Blessed Are the Youngest

Welcome to Weekly Lectionary in which I tackle (not literally; that's impossible) one of the lectionary passages for the forthcoming Sunday. This week, we're going to look at the Old Testament reading: 1 Samuel 15:34-16:13.

Samuel is looking for Israel's new king. He is sent to Bethlehem and is to find the new leader among Jesse's sons. The oldest, Eliab, passes by and Samuel thinks, "Yep, this is the next king." But God says, "Not so fast." Jesse's six other sons pass by. "Is that it?" Samuel asks. "Well..." There's David. The youngest. Kind of an afterthought. 

This is where my mind starts scanning through different Bible stories. David is the youngest. Isaac is the younger half-brother. Jacob was the younger twin. Joseph is the next to youngest, but he might as well be the youngest because Benjamin is developed so little as a character that he's practically a MacGuffin. In the Prodigal Son parable, the titular son for whom the father throws the celebratory bash? The youngest.

"Wait," I ask myself, "does God like youngest children the best?" I wonder about this because I'm the oldest child in my family. I almost take offense at the idea. Don't get me wrong, the youngest child in our family, Shari, is fantastic. She is one of my favorite people in the world and it wouldn't surprise me if God loves her more. But if the deck was stacked against me all this time just because I'm the oldest child? Well, that's just not fair.

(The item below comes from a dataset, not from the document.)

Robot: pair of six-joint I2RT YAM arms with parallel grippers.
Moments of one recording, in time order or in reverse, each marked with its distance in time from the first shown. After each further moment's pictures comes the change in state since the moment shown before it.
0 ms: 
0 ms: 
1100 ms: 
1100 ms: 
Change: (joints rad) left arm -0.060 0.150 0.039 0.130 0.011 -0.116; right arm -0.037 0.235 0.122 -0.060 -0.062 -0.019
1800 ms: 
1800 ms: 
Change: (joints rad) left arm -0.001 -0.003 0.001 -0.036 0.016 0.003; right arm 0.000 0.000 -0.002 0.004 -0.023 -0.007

I'm kidding (mostly). These stories seek to subvert cultural ideas. The oldest was thought to be the more powerful one, the one that inherited the family's wealth and carried on the name (if the child were a male). Of course, Samuel would think Eliab was the one God would choose as king. You want someone with a proper resume, someone who will look the part.

But God doesn't typically pull for the favorite. It could be argued that if God doesn't have a preferential option for the youngest child that the Almighty at least has a gigantic soft spot for the underdog. God loves to lift up the lowly. It's a pattern that you see again and again throughout scripture. God chooses little sibling Israel to be God's people. God chooses the slow of speech Moses over his more well-spoken older brother Aaron.

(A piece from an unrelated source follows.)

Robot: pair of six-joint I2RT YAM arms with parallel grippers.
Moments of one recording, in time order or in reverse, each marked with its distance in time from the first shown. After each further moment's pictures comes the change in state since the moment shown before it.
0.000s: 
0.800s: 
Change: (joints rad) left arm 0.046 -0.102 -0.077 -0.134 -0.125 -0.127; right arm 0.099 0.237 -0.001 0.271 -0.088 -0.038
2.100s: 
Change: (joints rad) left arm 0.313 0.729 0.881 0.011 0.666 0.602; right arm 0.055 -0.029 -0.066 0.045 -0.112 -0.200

God with us grew up in a dusty, backwards nowhere town called Nazareth. He grew up to teach that the least would be greatest and that the poor and meek would be blessed. One of his followers Paul talked constantly of his "little brother" attributes and concluded that God's power is made perfect in weakness.

So this isn't about an oldest/youngest dichotomy or saying that younger children are weaklings and older children are typically awesomely awesome bastions of awesomeness. This is about the fact that God tends to work through the unexpected, the weak, the disenfranchised. It's about subverting the expectations that power, prestige, wealth, and attractiveness are signs of God's blessings.

That is something to which the church should pay attention. I'm afraid sometimes that we learn the wrong lessons from that narrative and try to paint ourselves as the victim when we're not (i.e. just because you don't get your way, doesn't mean that you're poor and powerless).

Rather I think it is to teach us a posture of humility and reliance upon God. And, if I'm going to run back to the image of the youngest child, perhaps we could find ourselves living with a little more imagination and whimsy rather than the world-wearied sigh of an oldest child (he says as an oldest child). That last idea may be a stretch, but I certainly don't think that such a posture could hurt.